"Io combatto la tua idea, che è diversa dalla mia, ma sono pronto a battermi fino al prezzo della mia vita perché tu, la tua idea, possa esprimerla liberamente”. Comunemente questa frase viene attribuita a Voltaire, anche se non è chiaro se egli l’abbia mai pronunciata o scritta davvero. Ma poco importa: quelle parole costituiscono un caposaldo della libertà. Quindi, della democrazia. Se io dicessi, dunque, di non andare più da Bruno Vespa a “Porta a porta”, oppure a Primocanale, mi darebbero ipso facto del fascista. E chi lo facesse avrebbe ragione, considerando ciò che è stato il fascismo.
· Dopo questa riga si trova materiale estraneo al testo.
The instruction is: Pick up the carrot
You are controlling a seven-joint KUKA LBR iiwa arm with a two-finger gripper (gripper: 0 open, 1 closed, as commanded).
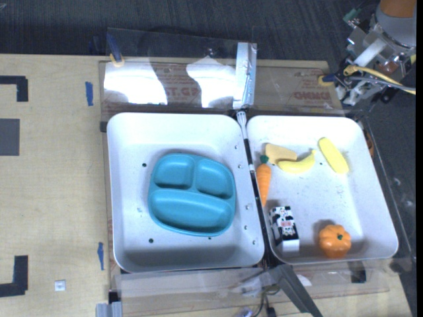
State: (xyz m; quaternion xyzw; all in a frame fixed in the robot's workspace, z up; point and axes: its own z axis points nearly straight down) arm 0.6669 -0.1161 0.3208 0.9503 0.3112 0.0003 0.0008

Se dal palazzo della Regione Liguria si leva un simile “invito”, non andare più da Vespa e a Primocanale, io non posso pensare ad altro che alle costrizioni e alle restrizioni di quando la libertà di parola veniva conculcata. Siccome non la pensi come me, io con te neanche ci parlo! Anzi, faccio prima: non vengo neppure nei posti dove ritengo sia coltivato il contrario del mio pensiero. E chiedo ai miei sodali, o presunti tali, di comportarsi allo stesso modo.
Assurdo. Se poi è un giornalista a sostenere una corbelleria del genere, ancor meno posso ritrovarmici. Il mio mestiere mi porta per natura a parlare con chiunque: povero e ricco, ateo e credente, della mia stessa opinione o di parere opposto, civile o militare, onesto o disonesto e via elencando. Dovrebbe valere anche per chi di noi giornalisti è stato prestato alla politica. E nel fare politica, con il diritto e persino il dovere di essere partigiano, non bisogna dimenticare una regola d’oro anche di questo nostro mestiere: mai impalcarsi e impartire lezioni agli altri. E chi sarei, io, per dire di non andare da Vespa, a Primocanale o in qualsiasi altro posto?
Solo perché, eventualmente, potrei trovarci chi non la pensa come me non giustifica la mia pretesa. Al contrario, proprio la diversità di vedute dovrebbe spingere in quei luoghi. Lo spiega bene Lorenzo Basso, parlamentare del Partito democratico, non raramente ospite di Primocanale e spesso in aperto dissenso rispetto alle tesi della testata.
Dice Basso: “Ciò che considero un pericolo democratico non è confrontarsi (…), ma la comunicazione unidirezionale, quella dove non ci sono giornalisti né domande, quella che piace tanto alla destra, come dimostrano i videomessaggi della premier Meloni. (…) Quel modello, tipico dei social media, (…) favorisce la polarizzazione e incita tifoserie, anziché promuovere il dibattito e il pensiero critico”.
Non c’è niente da aggiungere. Salvo una cosa, consigliere Ferruccio Sansa: non condivido le sue posizioni politiche e men che mai le sue esortazioni a disertare “certi” luoghi. Ma stia sicuro che mi batterò perché lei possa continuare ad esprimere le sue idee. Per assurde e strampalate che io le possa trovare.